## EXERCISE:
Your job is to write out each record precisely as it stands.

## SOURCE DATA:
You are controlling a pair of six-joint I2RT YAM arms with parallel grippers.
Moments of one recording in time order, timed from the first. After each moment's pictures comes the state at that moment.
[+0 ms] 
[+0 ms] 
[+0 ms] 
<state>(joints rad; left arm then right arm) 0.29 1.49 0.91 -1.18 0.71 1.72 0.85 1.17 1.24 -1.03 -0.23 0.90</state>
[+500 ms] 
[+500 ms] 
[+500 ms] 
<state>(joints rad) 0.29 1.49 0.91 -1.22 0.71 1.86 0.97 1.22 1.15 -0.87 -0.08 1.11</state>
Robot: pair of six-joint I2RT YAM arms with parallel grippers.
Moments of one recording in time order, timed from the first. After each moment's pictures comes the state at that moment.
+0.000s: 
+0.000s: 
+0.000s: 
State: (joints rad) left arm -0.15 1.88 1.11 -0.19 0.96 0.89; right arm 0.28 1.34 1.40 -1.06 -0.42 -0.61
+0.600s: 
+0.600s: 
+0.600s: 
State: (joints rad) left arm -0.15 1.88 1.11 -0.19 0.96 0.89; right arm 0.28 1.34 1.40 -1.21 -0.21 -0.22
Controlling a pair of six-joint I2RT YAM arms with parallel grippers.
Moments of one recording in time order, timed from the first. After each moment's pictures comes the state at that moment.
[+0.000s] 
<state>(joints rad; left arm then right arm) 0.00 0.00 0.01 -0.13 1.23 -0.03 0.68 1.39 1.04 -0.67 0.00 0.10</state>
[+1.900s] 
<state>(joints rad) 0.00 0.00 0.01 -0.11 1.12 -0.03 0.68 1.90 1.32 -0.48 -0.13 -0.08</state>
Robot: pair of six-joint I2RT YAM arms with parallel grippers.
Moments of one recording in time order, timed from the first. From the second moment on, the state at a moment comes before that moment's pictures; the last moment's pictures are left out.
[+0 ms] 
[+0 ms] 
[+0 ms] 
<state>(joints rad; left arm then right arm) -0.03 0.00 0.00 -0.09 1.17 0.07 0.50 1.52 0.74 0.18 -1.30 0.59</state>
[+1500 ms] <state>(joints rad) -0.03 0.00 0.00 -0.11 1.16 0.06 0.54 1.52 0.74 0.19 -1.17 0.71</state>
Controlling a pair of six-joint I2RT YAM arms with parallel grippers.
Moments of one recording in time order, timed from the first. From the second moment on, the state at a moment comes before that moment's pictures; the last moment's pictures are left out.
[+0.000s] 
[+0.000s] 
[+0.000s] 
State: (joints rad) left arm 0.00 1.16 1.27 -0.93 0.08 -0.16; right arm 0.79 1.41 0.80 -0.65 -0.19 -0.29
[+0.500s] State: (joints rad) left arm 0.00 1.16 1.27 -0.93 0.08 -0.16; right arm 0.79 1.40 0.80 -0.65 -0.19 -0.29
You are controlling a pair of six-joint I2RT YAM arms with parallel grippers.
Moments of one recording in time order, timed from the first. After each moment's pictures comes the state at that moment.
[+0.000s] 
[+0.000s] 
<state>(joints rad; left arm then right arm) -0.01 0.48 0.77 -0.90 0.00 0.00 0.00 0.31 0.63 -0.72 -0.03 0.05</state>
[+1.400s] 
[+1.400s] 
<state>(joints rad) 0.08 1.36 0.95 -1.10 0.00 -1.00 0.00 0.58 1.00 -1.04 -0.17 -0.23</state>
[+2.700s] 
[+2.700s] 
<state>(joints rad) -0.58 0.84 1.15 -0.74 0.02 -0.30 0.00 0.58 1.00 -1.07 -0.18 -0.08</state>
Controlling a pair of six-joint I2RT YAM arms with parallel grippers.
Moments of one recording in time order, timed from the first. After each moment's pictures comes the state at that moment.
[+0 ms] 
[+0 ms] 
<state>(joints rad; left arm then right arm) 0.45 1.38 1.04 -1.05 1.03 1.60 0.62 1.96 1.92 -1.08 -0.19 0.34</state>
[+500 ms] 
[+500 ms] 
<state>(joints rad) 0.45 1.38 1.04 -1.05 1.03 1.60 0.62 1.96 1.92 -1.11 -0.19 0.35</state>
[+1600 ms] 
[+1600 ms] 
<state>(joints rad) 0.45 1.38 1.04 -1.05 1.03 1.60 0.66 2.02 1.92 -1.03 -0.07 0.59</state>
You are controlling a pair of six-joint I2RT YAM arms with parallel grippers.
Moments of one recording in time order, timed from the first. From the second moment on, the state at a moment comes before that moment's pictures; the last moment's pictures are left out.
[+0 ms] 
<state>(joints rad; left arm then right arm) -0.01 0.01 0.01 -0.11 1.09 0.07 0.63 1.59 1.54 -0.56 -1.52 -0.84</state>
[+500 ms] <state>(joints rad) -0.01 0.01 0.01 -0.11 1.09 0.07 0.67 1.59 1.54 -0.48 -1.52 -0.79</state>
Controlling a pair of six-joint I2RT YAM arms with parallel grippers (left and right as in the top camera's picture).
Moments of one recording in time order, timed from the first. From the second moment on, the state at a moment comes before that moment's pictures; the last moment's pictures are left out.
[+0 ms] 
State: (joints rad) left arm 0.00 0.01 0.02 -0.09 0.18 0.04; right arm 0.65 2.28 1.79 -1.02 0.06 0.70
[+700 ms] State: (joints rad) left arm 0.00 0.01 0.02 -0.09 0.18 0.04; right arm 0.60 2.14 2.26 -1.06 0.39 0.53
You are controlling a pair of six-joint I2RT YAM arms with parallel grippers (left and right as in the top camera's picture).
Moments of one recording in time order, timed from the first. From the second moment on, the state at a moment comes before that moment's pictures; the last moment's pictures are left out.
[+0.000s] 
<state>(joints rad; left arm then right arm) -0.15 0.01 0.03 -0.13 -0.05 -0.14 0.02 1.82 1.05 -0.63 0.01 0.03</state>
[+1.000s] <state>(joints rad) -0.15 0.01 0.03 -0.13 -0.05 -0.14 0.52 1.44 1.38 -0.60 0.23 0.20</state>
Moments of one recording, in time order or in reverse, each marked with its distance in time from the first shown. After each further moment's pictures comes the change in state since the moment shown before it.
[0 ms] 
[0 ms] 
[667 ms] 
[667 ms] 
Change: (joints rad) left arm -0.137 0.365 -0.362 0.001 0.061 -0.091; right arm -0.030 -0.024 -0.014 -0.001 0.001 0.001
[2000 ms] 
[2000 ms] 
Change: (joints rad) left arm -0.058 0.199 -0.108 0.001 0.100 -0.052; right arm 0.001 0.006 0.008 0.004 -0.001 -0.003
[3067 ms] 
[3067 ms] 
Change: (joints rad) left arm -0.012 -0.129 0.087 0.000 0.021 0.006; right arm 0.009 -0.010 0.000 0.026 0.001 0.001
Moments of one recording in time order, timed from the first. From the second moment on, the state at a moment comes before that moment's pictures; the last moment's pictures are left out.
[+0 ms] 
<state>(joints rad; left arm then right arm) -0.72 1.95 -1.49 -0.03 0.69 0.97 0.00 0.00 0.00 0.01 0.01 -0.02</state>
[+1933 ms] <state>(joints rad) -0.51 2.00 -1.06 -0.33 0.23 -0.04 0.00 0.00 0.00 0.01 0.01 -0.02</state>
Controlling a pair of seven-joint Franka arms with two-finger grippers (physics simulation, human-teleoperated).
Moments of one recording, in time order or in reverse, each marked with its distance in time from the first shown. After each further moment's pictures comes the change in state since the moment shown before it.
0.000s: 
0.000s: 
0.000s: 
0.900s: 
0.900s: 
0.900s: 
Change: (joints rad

## WRITTEN ANSWER:
You are controlling a pair of six-joint I2RT YAM arms with parallel grippers.
Moments of one recording in time order, timed from the first. After each moment's pictures comes the state at that moment.
[+0 ms] 
[+0 ms] 
[+0 ms] 
<state>(joints rad; left arm then right arm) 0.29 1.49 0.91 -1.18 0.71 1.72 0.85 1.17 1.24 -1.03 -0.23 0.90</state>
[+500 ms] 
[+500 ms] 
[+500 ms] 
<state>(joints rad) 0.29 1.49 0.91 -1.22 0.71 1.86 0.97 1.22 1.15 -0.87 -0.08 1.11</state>
Robot: pair of six-joint I2RT YAM arms with parallel grippers.
Moments of one recording in time order, timed from the first. After each moment's pictures comes the state at that moment.
+0.000s: 
+0.000s: 
+0.000s: 
State: (joints rad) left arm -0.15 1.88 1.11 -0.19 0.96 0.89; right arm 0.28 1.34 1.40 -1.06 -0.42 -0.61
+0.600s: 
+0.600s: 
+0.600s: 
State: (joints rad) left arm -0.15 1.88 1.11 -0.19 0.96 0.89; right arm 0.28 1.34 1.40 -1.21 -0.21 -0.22
Controlling a pair of six-joint I2RT YAM arms with parallel grippers.
Moments of one recording in time order, timed from the first. After each moment's pictures comes the state at that moment.
[+0.000s] 
<state>(joints rad; left arm then right arm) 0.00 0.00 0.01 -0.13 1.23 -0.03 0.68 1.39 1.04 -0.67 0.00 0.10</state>
[+1.900s] 
<state>(joints rad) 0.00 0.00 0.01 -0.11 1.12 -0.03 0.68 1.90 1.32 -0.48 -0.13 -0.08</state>
Robot: pair of six-joint I2RT YAM arms with parallel grippers.
Moments of one recording in time order, timed from the first. From the second moment on, the state at a moment comes before that moment's pictures; the last moment's pictures are left out.
[+0 ms] 
[+0 ms] 
[+0 ms] 
<state>(joints rad; left arm then right arm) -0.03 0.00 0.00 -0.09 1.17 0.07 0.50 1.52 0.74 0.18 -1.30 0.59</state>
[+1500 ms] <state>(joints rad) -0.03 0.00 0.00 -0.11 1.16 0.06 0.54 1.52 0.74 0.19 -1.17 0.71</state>
Controlling a pair of six-joint I2RT YAM arms with parallel grippers.
Moments of one recording in time order, timed from the first. From the second moment on, the state at a moment comes before that moment's pictures; the last moment's pictures are left out.
[+0.000s] 
[+0.000s] 
[+0.000s] 
State: (joints rad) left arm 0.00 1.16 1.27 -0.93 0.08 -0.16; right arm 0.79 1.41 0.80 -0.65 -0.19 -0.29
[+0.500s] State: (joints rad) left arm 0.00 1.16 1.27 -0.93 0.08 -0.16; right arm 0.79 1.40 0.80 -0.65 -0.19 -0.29
You are controlling a pair of six-joint I2RT YAM arms with parallel grippers.
Moments of one recording in time order, timed from the first. After each moment's pictures comes the state at that moment.
[+0.000s] 
[+0.000s] 
<state>(joints rad; left arm then right arm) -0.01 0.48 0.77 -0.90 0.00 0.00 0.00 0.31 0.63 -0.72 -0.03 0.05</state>
[+1.400s] 
[+1.400s] 
<state>(joints rad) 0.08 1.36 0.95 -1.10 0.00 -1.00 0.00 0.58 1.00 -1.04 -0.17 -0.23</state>
[+2.700s] 
[+2.700s] 
<state>(joints rad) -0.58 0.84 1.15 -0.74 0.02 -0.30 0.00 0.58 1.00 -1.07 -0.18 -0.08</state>
Controlling a pair of six-joint I2RT YAM arms with parallel grippers.
Moments of one recording in time order, timed from the first. After each moment's pictures comes the state at that moment.
[+0 ms] 
[+0 ms] 
<state>(joints rad; left arm then right arm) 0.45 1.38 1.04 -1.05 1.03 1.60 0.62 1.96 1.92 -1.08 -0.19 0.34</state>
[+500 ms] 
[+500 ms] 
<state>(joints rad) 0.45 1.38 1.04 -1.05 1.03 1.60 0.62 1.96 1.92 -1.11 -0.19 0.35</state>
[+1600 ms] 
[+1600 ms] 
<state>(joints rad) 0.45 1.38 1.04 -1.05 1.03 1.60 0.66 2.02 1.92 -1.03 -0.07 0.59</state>
You are controlling a pair of six-joint I2RT YAM arms with parallel grippers.
Moments of one recording in time order, timed from the first. From the second moment on, the state at a moment comes before that moment's pictures; the last moment's pictures are left out.
[+0 ms] 
<state>(joints rad; left arm then right arm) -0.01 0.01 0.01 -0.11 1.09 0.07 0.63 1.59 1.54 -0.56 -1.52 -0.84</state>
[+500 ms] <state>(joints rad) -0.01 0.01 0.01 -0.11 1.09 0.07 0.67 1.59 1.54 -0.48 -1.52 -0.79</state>
Controlling a pair of six-joint I2RT YAM arms with parallel grippers (left and right as in the top camera's picture).
Moments of one recording in time order, timed from the first. From the second moment on, the state at a moment comes before that moment's pictures; the last moment's pictures are left out.
[+0 ms] 
State: (joints rad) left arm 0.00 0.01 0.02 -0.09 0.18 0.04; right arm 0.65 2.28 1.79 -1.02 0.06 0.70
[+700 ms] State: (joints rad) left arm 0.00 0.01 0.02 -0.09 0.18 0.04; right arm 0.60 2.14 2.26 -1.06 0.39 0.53
You are controlling a pair of six-joint I2RT YAM arms with parallel grippers (left and right as in the top camera's picture).
Moments of one recording in time order, timed from the first. From the second moment on, the state at a moment comes before that moment's pictures; the last moment's pictures are left out.
[+0.000s] 
<state>(joints rad; left arm then right arm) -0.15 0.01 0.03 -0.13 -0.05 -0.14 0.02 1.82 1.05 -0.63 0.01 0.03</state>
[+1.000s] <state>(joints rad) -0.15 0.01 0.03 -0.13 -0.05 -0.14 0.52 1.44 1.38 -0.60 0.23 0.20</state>
Moments of one recording, in time order or in reverse, each marked with its distance in time from the first shown. After each further moment's pictures comes the change in state since the moment shown before it.
[0 ms] 
[0 ms] 
[667 ms] 
[667 ms] 
Change: (joints rad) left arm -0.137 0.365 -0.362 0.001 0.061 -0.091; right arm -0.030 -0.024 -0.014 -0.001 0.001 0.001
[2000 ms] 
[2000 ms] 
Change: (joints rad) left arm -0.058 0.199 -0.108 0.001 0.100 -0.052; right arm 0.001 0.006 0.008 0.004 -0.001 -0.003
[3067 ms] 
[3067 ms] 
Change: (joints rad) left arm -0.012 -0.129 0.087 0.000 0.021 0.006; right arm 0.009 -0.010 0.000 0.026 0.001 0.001
Moments of one recording in time order, timed from the first. From the second moment on, the state at a moment comes before that moment's pictures; the last moment's pictures are left out.
[+0 ms] 
<state>(joints rad; left arm then right arm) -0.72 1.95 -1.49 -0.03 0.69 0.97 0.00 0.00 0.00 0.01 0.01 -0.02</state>
[+1933 ms] <state>(joints rad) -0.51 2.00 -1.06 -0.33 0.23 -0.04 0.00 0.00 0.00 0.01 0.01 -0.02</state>
Controlling a pair of seven-joint Franka arms with two-finger grippers (physics simulation, human-teleoperated).
Moments of one recording, in time order or in reverse, each marked with its distance in time from the first shown. After each further moment's pictures comes the change in state since the moment shown before it.
0.000s: 
0.000s: 
0.000s: 
0.900s: 
0.900s: 
0.900s: 
Change: (joints rad

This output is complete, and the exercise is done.